Une année « online » qui accentue les inégalités

2020 fut l’année du Covid mais aussi de l’activité en ligne. Renforcée par des obligations d’ordre sanitaire, l’outil numérique déjà omniprésent dans notre quotidien devient une alternative obligatoire dans de nombreux domaines dont la formation pour adultes. Suite à une réflexion commune entre travailleurs du CIEP et de l’Agora nous dressons un constat autour du maintien des contacts avec nos publics face à la fracture numérique.

Des risques de l’absence du lien social pour le public

L’asbl Agora, centre d’Insertion socioprofessionnelle proposant des cours d’alphabétisation, et une partie du CIEP Liège-Verviers, travaillent principalement avec un public migrant notamment dans le cadre du parcours d’intégration.  C’est un public fragilisé, non pas parce qu’il est « migrant », mais parce qu’une grosse partie des personnes qui le composent ne maîtrisent pas assez la langue du pays, n’ont pas encore assez d’assise et sont encore dans le développement de la compréhension d’un nouveau contexte de vie qu’il soit social, professionnel et culturel. De plus, une majeure partie du public de l’Agora dispose de revenus limités principalement issus du CPAS ou du chômage.

Dans le cadre de la situation sanitaire liée au Covid, les situations d’isolement ont fortement augmenté. De plus, sans être une généralité, le confinement dans des espaces d’habitation réduits a également aggravé dramatiquement certaines situations familiales difficiles. Tous ces éléments ont provoqué une sollicitation accrue de nos collègues assistant sociaux, que ce soit pour un suivi social et administratif ou pour des aides complémentaires, notamment alimentaires.

Comme nous dit Mona, travailleuse de l’asbl Agora « Ajouter à des situations de précarité une situation d’isolement propre au confinement, c’est ajouter encore plus de détresse et d’incompréhension.  Retirer le lien, c’est retirer tout. Il est donc impossible d’envisager pour nous un arrêt total du lien avec les stagiaires. »
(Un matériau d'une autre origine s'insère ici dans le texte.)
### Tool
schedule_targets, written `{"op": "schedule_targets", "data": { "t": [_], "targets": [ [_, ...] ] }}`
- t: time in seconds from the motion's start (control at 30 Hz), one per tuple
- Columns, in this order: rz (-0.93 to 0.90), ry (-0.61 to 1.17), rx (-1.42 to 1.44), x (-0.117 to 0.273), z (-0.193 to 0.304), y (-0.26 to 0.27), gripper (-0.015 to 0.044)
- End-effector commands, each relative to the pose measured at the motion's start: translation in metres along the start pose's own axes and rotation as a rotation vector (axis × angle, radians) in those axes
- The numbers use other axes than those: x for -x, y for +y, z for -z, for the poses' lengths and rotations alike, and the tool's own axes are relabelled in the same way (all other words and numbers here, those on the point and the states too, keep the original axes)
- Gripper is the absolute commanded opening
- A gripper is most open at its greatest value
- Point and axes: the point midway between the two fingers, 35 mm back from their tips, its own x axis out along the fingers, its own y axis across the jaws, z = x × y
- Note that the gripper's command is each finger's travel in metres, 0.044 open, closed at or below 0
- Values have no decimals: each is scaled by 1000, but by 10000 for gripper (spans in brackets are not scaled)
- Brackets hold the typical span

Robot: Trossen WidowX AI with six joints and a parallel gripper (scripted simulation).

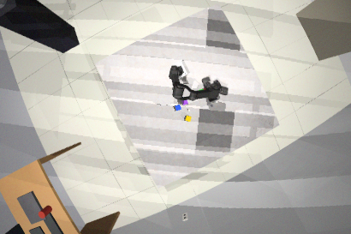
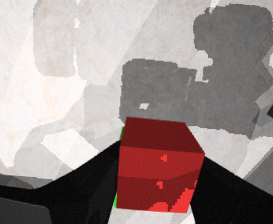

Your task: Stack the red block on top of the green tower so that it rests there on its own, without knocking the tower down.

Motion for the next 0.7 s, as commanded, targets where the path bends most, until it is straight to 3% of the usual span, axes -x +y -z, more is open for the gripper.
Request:
{"op": "schedule_targets", "data": {
  "t": [0.0,0.17,0.43,0.67],
  "targets": [
    [-3,-6,-8,21,-1,-1,0],
    [-3,-6,-8,46,-1,0,0],
    [-3,-6,-8,47,1,0,0],
    [-4,-4,-7,47,32,2,0]
  ]
}}
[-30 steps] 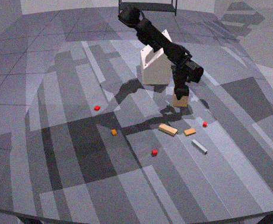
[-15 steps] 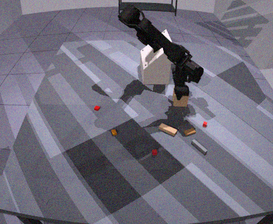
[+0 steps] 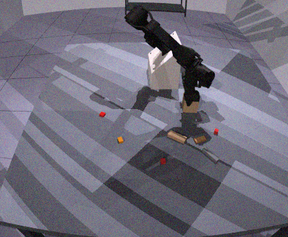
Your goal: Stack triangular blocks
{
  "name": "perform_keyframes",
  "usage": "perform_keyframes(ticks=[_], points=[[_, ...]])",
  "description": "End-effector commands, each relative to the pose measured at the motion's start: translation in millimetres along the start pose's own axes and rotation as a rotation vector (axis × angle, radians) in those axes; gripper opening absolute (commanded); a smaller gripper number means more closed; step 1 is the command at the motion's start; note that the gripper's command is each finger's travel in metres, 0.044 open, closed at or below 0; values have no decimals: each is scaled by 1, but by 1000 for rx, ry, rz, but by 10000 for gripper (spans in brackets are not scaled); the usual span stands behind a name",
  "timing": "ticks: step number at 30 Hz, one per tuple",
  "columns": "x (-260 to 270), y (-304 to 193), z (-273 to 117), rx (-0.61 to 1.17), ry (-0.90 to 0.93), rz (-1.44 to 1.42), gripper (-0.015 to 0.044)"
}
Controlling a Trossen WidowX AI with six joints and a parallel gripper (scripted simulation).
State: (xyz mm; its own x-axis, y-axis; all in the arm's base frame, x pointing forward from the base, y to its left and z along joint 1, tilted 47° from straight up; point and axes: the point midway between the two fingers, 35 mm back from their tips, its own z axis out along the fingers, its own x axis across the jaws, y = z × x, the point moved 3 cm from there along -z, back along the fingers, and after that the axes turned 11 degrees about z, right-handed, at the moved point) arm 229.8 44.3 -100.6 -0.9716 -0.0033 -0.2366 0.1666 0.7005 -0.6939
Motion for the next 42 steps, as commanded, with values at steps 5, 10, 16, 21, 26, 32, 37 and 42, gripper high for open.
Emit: perform_keyframes(ticks=[5, 10, 16, 21, 26, 32, 37, 42], points=[[0, 0, 0, 3, -2, -3, 0], [0, 0, 0, 0, 0, 0, 79], [0, 0, 0, 0, 0, 0, 236], [0, 0, 0, 0, 0, 0, 367], [0, 0, 0, 0, 0, 0, 440], [0, 1, -3, -1, 0, 0, 440], [-4, 6, -69, -12, 2, -2, 440], [0, 1, -111, -5, 2, 0, 440]])
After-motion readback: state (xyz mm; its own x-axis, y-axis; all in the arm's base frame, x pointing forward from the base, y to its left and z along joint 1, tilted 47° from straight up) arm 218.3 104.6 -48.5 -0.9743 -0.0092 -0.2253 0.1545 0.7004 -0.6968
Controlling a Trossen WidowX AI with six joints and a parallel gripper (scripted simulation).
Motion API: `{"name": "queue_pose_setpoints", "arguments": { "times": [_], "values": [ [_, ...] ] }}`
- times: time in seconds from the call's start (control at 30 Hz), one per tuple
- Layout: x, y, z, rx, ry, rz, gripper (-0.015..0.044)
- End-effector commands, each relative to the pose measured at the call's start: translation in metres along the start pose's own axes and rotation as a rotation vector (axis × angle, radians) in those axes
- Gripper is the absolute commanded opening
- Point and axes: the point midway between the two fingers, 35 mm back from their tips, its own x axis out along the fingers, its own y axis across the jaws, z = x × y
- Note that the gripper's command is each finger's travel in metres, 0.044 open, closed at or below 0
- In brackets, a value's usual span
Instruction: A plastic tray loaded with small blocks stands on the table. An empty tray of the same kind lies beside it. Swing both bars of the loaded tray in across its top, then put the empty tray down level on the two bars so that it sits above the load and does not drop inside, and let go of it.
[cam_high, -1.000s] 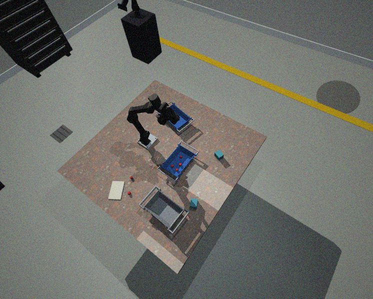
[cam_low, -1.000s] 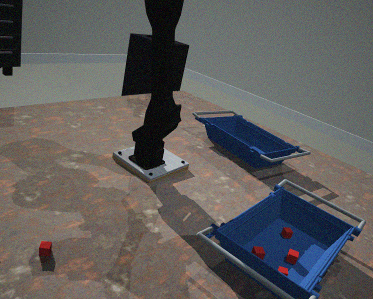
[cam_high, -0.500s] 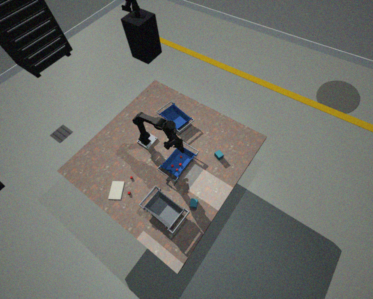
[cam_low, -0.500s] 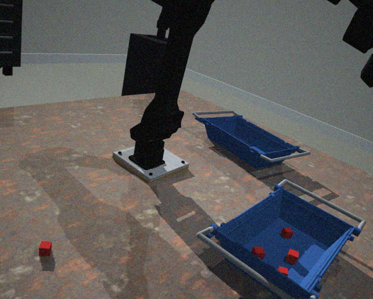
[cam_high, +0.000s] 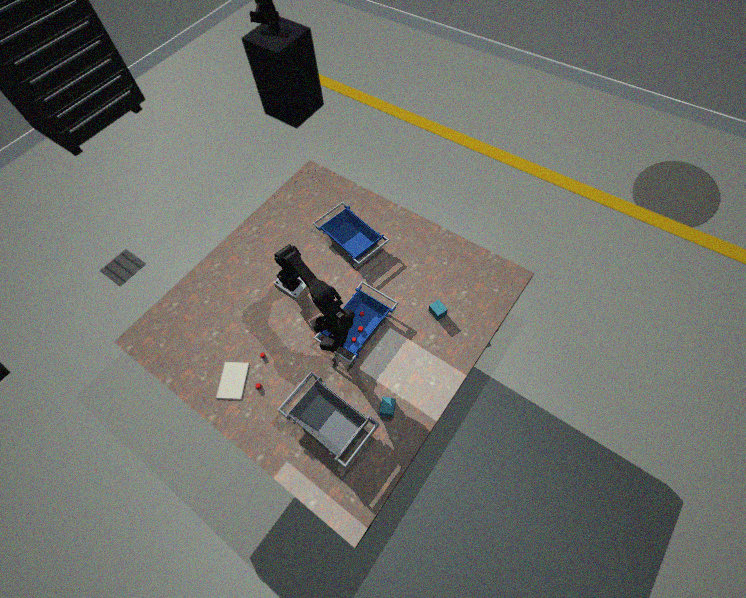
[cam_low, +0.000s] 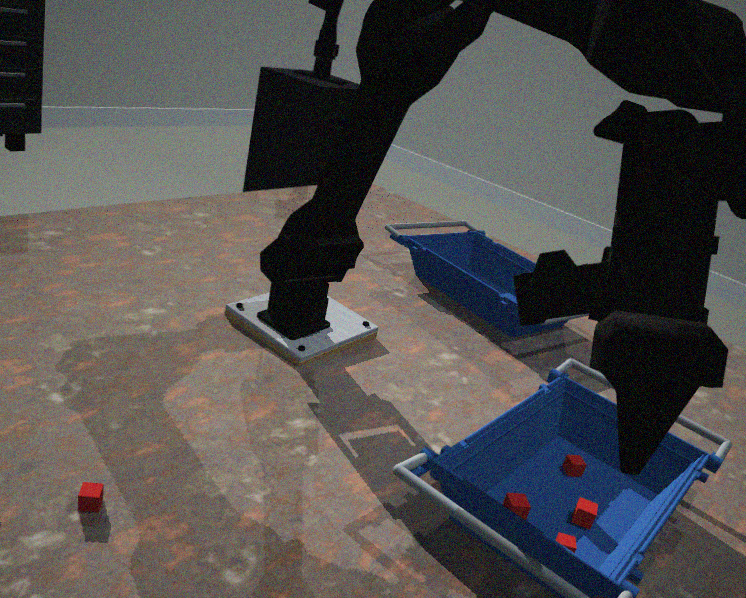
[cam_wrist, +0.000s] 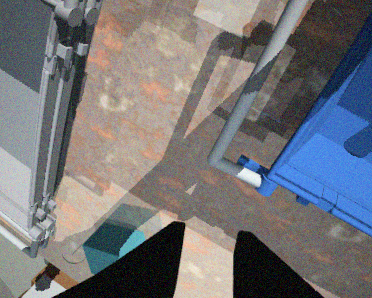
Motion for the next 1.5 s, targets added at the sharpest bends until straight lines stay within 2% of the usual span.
{"name": "queue_pose_setpoints", "arguments": {
  "times": [0.0,0.13,0.47,1.0,1.47],
  "values": [
    [0.033,-0.005,0.041,0.192,-0.167,-0.144,0.0085],
    [0.046,-0.009,0.064,0.31,-0.263,-0.216,0.0085],
    [0.051,-0.01,0.065,0.31,-0.263,-0.216,0.0085],
    [0.102,-0.024,0.077,0.31,-0.263,-0.216,0.0085],
    [0.102,-0.024,0.077,0.31,-0.263,-0.216,0.0085]
  ]
}}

L’ajout d’une situation imposée à tous par l’émergence du virus a fortement augmenté les fragilités spécifiques à un public que nous rencontrons quotidiennement. Il a fallu réagir vite et créer de nouvelles façons de faire exister les liens sociaux indispensables à la construction des parcours de vie que l’on soit migrant ou non.

De la participation en confinement

L’apprentissage en ligne soulève de nombreuses questions en terme d’adaptation pour l’apprenant. De nombreux facteurs l’obligent une nouvelle fois à se réinventer, se former à de nouvelles pratiques et à s’adapter malgré les difficultés déjà présentes. Comment garder la motivation et la concentration d’un apprenant quand l’espace d’apprentissage tend à se confondre avec le lieu de vie.  Ce dernier est aussi occupé par le conjoint, les enfants, les animaux de compagnie, …  L’espace réduit d’un salon peut ainsi  se transformer en une salle de classe. De plus, la question de l’accès au matériel et de sa maîtrise ainsi que l’accès à une connexion correcte nous renvoient aux budgets familiaux souvent déjà très serrés.

La fracture numérique est un terreau d’exclusion supplémentaire si on ne prend pas en compte l’ensemble de ces facteurs présents sur le terrain. Face à cette situation les animateurs et formateurs tentent de trouver des solutions : mise à disposition de PC portables, formations délivrées via smartphone et adaptation à des applications déjà utilisées par les publics afin de maintenir le contact malgré toutes les limites que cela pose en termes d’apprentissage du français et de qualité des échanges.

Face à une fracture supplémentaire qui s’aggrave

L’outil numérique est omniprésent et tend à l’être de plus en plus. Quelles que soient les spécificités du public rencontré, cette situation qui s’étale depuis presque un an et qui risque de se prolonger quelques mois encore nous montre que le « numérique » n’est pas une « fracture » unique mais une fracture supplémentaire qui, si on n’y prend pas garde, risque encore d’aggraver celles qui existent déjà.  Ne pas savoir payer ses factures car tout se fait en ligne, ne pas trouver d’emploi car on ne sait pas envoyer sa candidature par mail, ne pas avoir accès à certains services qui ne sont plus accessibles que à distance, ne pas pouvoir se former correctement… sont aujourd’hui des obstacles que rencontrent de plus en plus de citoyens quelles que soient leurs spécificités.

Au final, la « crise covid» que nous vivons met clairement en lumière l’ampleur d’une « fracture numérique » qui n’a fait que s’aggraver ces derniers mois. En tant qu’association d’insertion et d’éducation permanente, nous continuerons à essayer de rendre chacun plus autonome face à tous ces changements afin de rendre ceux-ci moins inégalitaires.